Именно любовь к жизни, единство которой держится на христианских началах, опровергает тот бунт против мира Божия, который вершит Иван. Обращаясь к Алёше, Иван говорит: «Я спрашивал себя много раз: есть ли в мире такое отчаяние, чтобы победило во мне эту исступленную и неприличную, может быть, жажду жизни, и решил, что, кажется, нет такого <…> Жить хочется, и я живу, хотя бы и вопреки логике. Пусть я не верю в порядок вещей, но дороги мне клейкие, распускающиеся весной листочки, дорого голубое небо, дорог иной человек…»
Отсюда идёт поэтизация Достоевским святости этой земной жизни. Алёша уверяет Ивана: «Ты уже наполовину спасён, если жизнь любишь». Отсюда же – культ «священной Матери – сырой земли»: «Не проклято, а благословенно всё на земле». Через восхищение красотою земного мира пролегает путь к Богопознанию. Зосима говорит: «Любите всё создание Божие, и целое и каждую песчинку. Каждый листик, каждый луч Божий любите. Любите животных, любите растения, любите всякую вещь. Будешь любить всякую вещь, и тайну Божию постигнешь в вещах. <…> Животных любите: им Бог дал начало мысли и радость безмятежную. Не возмущайте же её, не мучьте их, не отнимайте у них радости, не противьтесь мысли Божией. Человек, не возносись над животными: они безгрешны, а ты со своим величием гноишь землю своим появлением на ней и след свой гнойный оставляешь после себя, – увы, почти всяк из нас! – Деток любите особенно, ибо они тоже безгрешны, яко ангелы, и живут для умиления нашего, для очищения сердец наших и как некое указание нам. Горе оскорбившему младенца».
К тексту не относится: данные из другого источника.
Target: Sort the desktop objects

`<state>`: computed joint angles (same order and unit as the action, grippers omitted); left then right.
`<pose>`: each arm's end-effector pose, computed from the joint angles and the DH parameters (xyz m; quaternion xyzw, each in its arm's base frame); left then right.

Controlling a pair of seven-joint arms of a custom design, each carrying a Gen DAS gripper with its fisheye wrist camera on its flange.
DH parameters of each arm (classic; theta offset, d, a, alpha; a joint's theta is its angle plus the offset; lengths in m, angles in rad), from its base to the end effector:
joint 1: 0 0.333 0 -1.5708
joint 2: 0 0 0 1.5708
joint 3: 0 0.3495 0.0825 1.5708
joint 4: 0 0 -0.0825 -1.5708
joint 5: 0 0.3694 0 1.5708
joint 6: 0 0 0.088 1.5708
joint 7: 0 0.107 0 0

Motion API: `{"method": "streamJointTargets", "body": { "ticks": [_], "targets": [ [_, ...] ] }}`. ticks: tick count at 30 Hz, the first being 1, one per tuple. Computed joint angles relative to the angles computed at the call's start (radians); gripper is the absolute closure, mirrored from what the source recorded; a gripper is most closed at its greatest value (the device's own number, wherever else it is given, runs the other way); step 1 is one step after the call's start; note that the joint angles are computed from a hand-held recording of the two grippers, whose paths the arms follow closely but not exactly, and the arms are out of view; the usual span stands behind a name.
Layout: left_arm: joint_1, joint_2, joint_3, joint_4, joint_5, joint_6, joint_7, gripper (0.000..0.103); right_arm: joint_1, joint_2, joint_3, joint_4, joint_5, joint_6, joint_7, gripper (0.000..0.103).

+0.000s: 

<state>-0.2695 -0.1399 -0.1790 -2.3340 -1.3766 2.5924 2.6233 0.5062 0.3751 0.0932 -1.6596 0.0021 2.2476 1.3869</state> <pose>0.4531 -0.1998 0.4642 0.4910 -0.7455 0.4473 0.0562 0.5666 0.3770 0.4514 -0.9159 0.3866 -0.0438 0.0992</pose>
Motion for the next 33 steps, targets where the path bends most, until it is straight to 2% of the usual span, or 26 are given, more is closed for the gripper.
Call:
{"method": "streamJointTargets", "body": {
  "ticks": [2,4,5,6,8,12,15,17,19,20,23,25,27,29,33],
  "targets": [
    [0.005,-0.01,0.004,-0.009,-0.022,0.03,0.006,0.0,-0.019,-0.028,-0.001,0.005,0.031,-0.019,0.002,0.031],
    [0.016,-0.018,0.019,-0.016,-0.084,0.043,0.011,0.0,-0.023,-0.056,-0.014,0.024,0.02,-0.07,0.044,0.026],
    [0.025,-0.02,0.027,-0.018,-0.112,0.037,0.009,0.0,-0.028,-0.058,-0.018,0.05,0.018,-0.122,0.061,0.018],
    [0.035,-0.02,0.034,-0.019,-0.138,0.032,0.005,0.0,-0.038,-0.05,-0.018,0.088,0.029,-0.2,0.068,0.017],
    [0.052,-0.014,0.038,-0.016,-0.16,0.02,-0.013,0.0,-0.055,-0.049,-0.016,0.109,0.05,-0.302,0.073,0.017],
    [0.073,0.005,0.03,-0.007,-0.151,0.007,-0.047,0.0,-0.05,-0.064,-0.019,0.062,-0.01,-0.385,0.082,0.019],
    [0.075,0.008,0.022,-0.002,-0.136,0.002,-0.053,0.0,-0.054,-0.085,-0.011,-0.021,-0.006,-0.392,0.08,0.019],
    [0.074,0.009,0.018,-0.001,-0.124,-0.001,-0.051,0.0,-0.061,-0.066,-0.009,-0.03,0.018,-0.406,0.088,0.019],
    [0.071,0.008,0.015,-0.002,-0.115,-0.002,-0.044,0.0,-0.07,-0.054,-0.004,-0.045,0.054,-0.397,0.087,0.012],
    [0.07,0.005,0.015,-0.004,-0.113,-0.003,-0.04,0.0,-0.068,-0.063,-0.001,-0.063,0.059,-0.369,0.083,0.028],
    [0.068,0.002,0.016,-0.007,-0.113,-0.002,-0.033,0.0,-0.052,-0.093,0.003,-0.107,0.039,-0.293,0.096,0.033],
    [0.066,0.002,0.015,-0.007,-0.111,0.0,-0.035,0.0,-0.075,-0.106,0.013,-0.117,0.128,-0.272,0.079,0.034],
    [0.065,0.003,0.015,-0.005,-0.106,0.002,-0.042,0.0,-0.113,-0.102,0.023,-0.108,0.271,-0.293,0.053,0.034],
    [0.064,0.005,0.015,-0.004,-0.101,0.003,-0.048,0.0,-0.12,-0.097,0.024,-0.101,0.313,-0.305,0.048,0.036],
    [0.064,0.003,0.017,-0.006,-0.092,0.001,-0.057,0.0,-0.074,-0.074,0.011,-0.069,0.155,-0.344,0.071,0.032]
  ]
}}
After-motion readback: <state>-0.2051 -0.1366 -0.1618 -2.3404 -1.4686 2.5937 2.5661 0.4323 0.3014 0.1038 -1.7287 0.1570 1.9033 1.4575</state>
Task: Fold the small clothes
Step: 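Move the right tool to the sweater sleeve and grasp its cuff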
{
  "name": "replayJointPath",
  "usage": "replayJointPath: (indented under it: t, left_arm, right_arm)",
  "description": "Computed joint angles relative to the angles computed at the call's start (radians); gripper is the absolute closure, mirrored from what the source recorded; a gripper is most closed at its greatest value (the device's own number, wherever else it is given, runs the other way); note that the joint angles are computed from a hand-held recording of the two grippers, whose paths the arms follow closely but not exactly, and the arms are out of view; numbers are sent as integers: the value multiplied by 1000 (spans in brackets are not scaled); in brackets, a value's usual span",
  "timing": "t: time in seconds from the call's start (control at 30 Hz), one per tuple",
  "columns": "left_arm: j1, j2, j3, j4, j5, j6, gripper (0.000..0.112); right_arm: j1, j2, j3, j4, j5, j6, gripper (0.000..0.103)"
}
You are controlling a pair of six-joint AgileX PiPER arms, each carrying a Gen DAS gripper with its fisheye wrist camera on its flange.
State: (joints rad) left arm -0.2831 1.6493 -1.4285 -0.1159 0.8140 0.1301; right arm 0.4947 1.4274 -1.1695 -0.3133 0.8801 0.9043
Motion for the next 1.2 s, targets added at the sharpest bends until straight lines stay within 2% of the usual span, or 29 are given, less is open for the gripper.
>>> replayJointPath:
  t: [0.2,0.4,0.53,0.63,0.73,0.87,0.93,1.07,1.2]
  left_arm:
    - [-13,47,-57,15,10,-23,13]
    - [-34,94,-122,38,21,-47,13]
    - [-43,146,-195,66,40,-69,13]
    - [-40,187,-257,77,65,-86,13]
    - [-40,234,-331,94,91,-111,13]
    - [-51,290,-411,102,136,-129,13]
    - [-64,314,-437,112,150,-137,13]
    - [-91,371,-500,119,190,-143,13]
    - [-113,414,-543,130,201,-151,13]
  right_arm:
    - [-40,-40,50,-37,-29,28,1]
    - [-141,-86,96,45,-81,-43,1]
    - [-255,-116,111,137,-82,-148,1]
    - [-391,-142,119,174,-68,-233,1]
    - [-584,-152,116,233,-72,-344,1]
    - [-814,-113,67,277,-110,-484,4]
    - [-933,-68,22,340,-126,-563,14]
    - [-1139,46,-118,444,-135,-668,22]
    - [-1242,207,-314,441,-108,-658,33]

Бог постигается через опыт «деятельной любви». «Постарайтесь любить ваших ближних деятельно и неустанно. По мере того, как будете преуспевать в любви, будете убеждаться и в бытии Бога, и в бессмертии души вашей». Вера не утверждается голой теорией. Первый прочный камень её в душе человека закладывает маленькое доброе дело.
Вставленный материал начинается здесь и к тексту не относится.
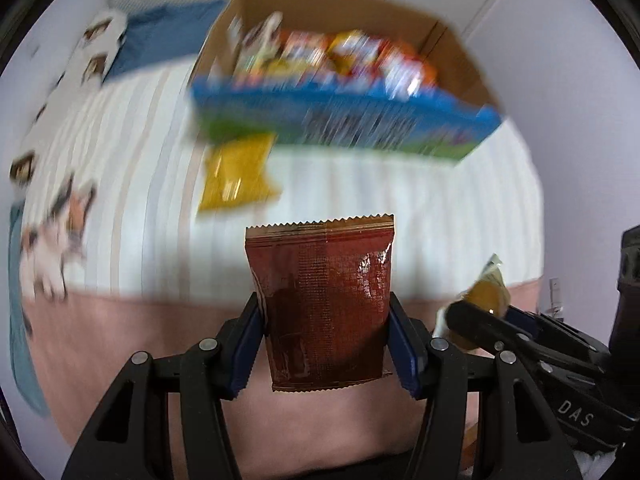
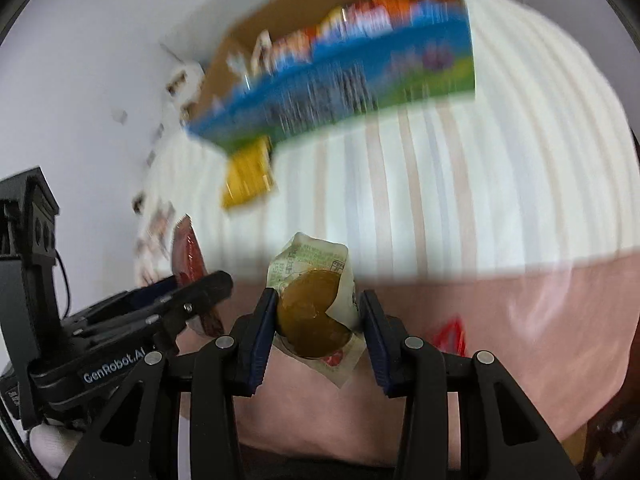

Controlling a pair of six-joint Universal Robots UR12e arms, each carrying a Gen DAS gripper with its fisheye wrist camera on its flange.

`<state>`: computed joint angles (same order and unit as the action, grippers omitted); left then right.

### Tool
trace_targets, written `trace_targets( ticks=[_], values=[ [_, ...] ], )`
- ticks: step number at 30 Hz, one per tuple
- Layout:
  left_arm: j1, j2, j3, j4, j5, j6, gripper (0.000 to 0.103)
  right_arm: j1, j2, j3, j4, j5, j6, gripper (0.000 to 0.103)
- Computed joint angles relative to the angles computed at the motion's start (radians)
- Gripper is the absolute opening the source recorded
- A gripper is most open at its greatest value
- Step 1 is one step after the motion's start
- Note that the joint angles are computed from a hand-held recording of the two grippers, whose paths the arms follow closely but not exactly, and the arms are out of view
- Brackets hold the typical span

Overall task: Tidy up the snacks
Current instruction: 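Carry both packets into the box and open both tools to release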

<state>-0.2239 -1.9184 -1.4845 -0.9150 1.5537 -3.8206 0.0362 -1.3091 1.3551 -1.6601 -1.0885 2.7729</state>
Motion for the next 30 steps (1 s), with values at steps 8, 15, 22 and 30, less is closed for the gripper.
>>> trace_targets(
  ticks=[8,15,22,30],
  values=[
    [0.067,-0.114,0.248,-0.065,0.019,0.160,0.055,0.047,0.165,-0.258,-0.084,-0.002,0.062,0.045],
    [0.145,-0.286,0.502,-0.306,-0.109,0.192,0.055,0.094,0.387,-0.594,0.070,-0.171,0.062,0.045],
    [0.186,-0.405,0.643,-0.556,-0.253,0.222,0.055,0.126,0.639,-1.008,0.460,-0.336,0.042,0.047],
    [0.190,-0.375,0.574,-0.486,-0.228,0.186,0.086,0.125,0.651,-1.028,0.469,-0.363,0.028,0.075]
  ],
)
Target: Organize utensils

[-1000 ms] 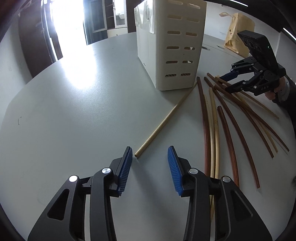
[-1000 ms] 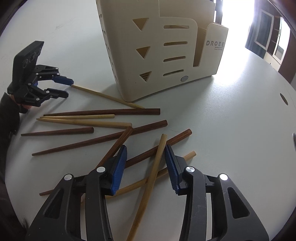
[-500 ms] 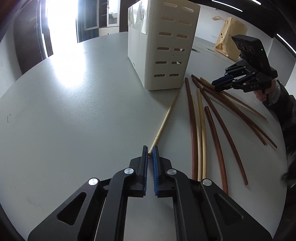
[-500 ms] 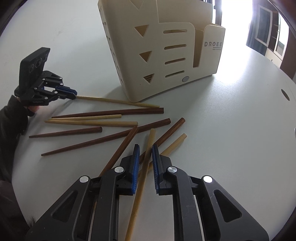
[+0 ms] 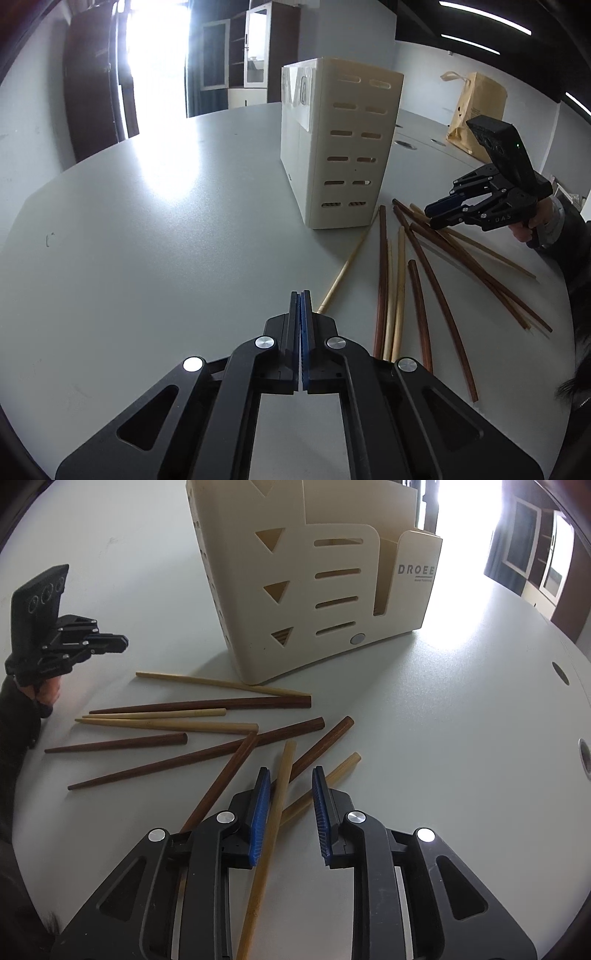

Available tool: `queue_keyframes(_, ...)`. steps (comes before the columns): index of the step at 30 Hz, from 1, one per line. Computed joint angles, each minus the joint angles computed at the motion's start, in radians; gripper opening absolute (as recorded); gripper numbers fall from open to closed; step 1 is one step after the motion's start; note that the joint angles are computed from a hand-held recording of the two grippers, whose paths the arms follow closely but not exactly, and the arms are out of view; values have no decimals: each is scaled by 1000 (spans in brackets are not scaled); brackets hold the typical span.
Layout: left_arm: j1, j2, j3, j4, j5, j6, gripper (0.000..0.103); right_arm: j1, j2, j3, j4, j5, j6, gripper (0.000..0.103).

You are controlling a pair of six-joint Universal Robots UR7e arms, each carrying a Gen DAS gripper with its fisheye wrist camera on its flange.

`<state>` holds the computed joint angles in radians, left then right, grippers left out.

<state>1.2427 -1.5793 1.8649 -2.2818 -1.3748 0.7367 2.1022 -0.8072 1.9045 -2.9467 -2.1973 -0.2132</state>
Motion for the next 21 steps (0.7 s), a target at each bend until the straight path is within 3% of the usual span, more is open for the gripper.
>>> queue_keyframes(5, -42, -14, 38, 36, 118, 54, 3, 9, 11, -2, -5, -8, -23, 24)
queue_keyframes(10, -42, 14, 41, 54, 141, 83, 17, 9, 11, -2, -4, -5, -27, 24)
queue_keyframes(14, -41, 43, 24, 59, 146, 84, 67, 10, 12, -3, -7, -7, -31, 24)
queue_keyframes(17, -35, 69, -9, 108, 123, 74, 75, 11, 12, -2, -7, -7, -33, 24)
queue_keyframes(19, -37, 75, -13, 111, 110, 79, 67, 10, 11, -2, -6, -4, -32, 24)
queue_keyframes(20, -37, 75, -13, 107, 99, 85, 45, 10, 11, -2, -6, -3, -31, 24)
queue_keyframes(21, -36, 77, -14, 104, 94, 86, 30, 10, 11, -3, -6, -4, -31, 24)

Человек призван быть соработником Творца в деле преображения мира в Царство Божие. Отказ от этого уводит цивилизацию на антихристианские, злые пути. Отказ от этого равносилен онтологической катастрофе. Человечество, не исполнившее своего назначения, истребит не только себя. Оно погубит и жизнь природы. Человек призван Богом быть мироустроителем природы.
Достоевский чутко всматривается в тварный мир. И он замечает в нём неизбывную грусть. Жалость вызывает природа, плачет лошадь с «кроткими глазами». Плачет и просит прощения у птичек брат старца Зосимы. «Пусть безумие у птичек прощения просить, но ведь и птичкам было бы легче, и ребёнку, и всякому животному около тебя, если бы ты сам был благолепнее, чем ты теперь, хоть на одну каплю, да было бы».
Призвание человека в этом мире – обратиться душой ко всему творению, возлюбить его и открыть тайну Божию в вещах. Человек ответственен за всю природу, за всю тварь, которая «стенает и мучается доныне» и с надеждой ожидает преображения от сынов Божиих.
Человек не выкидыш или «недоносок»[21]
. От его доброделания, от его подвига веры и деятельной любви зависит восстановление на земле тысячелетнего рая. И потому человек на земле – существо переходное. Если атеисты считают человеческую природу вечной, идеализируя её, то верующие христиане призваны Богом духовно просветлять, совершенствовать и себя, и мир вокруг. Они – помощники Бога в строительстве Божьего Царства.Такая вероучительная мысль далека от суровых византийских догматов, согласно которым мир, во зле лежит, а идеал жизни христианина – отрешённая от мира святость. В отступлении от этих догматов упрекал Достоевского русский религиозный мыслитель Константин Николаевич Леонтьев. Он говорил: «Все эти надежды на земную любовь и на мир земной можно найти и в песнях Беранже, и ещё больше у Жорж Занд». Всё это далеко, очень далеко от истинного православия, которое считает «горе, страдания, обиды» – «посещением Божиим». Достоевский же «хочет стереть с лица земли эти полезные обиды». Мир и благоденствие человечества на земле, по Леонтьеву, вообще невозможны: «Христос нам этого не обещал».
Но ведь та «всемирная гармония», о которой говорит Достоевский, бесконечно далека от утилитарного идеала материального благополучия слабых и смертных, людей на грешной земле, который провозглашали социалисты. Упрёк Леонтьева тут не по адресу. Достоевский никогда не считал возможным достижение Царства Божия усилиями современного, повреждённого грехом человечества, и его «мировая гармония» предполагала благодатное перерождение и этой земли, и этого человечества, вместившего в себя божественное «я» Христа и перешедшего за пределы земной истории в сферы вечного богочеловеческого совершенства.